Limitations and Bias

  • The SST-2 and Yelp Polarity datasets may reflect cultural, contextual, or domain-specific biases in sentiment interpretation.
  • Over-reliance on specific patterns or keywords from the training data may lead to incorrect classifications, especially in nuanced or ambiguous cases.
  • The model is not suitable for multilingual sentiment analysis or for detecting sentiment in specialized fields (e.g., legal, medical).

Training Data

  • SST-2: The Stanford Sentiment Treebank (SST-2) dataset, containing movie reviews labeled as positive or negative.
  • Yelp Polarity: A dataset of customer reviews from Yelp, labeled as positive or negative.

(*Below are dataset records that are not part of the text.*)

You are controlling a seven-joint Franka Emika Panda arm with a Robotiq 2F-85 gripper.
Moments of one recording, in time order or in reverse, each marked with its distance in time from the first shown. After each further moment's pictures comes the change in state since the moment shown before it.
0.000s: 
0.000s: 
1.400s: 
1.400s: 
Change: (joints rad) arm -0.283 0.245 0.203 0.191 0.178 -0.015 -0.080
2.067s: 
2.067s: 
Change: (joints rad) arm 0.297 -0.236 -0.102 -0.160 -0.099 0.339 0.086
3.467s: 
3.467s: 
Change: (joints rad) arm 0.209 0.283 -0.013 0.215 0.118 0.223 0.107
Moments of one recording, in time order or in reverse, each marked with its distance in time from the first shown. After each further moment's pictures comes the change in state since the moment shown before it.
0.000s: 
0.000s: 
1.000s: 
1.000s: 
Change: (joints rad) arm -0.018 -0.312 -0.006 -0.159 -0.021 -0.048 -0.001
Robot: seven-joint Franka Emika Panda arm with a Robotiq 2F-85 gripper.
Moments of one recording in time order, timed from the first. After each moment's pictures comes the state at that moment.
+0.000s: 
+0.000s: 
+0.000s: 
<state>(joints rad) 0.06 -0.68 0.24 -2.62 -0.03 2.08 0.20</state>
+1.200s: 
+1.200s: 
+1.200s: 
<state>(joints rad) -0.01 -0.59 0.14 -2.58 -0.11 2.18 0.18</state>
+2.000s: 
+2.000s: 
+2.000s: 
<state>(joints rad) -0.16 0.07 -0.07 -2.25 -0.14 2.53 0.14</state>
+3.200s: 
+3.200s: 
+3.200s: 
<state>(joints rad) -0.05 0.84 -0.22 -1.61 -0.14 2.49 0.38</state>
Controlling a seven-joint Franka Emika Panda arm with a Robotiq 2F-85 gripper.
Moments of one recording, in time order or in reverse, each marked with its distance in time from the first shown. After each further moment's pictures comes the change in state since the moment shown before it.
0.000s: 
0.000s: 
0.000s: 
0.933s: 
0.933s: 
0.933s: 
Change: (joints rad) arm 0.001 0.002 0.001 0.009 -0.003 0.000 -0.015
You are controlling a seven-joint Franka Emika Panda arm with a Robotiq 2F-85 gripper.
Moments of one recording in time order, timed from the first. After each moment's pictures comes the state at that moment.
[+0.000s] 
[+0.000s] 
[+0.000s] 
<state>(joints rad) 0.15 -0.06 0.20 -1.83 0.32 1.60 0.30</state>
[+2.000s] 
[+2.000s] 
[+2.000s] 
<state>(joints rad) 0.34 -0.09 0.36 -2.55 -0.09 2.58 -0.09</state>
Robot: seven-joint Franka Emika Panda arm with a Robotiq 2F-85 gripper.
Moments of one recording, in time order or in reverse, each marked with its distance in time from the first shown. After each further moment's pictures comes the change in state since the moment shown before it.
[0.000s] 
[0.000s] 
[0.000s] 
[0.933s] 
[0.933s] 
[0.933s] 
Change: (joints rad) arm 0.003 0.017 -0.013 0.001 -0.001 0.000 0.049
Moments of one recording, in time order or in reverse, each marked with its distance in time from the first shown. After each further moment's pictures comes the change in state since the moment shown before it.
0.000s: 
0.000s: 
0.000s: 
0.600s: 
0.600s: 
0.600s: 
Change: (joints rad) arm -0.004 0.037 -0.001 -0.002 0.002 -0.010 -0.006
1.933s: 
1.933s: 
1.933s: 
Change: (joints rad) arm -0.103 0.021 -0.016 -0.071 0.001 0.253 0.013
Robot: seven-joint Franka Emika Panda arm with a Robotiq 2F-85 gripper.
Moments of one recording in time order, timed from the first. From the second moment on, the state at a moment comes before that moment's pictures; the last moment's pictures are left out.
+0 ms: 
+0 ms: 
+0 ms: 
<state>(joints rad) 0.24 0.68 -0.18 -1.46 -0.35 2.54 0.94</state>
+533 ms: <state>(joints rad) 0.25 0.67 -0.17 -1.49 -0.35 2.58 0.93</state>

The model is fine-tuned on both datasets to improve its performance on a variety of sentiment classification tasks.

Training Procedure

  • Base Model: distilbert-base-uncased
  • Framework: Hugging Face Transformers
  • Optimizer: AdamW with weight decay
  • Learning Rate: 2e-5
  • Batch Size: 32 (effective, using gradient accumulation)
  • Epochs: 3
  • Evaluation Strategy: Per epoch
  • Hardware: NVIDIA RTX 4060 with CUDA support

Optimizations:

  • Mixed precision (fp16) for faster training and reduced memory usage.
  • Gradient accumulation for simulating larger batch sizes.
  • Learning rate warmup and weight decay for stable convergence.

Evaluation Results

Dataset Split Accuracy
Train (SST-2) 98.5%
Test (SST-2) 94.7%
Train (Yelp) 93.5%
Test (Yelp) 92.0%

Evaluation Metric: Accuracy, computed using the Hugging Face evaluate library.

Future Work

  • Fine-tune on more diverse datasets, including domain-specific datasets for enhanced performance in other areas.
  • Extend support to multilingual sentiment analysis.
  • Improve efficiency for deployment through techniques such as pruning, quantization, or distillation.

License

The model is shared under the Apache 2.0 License.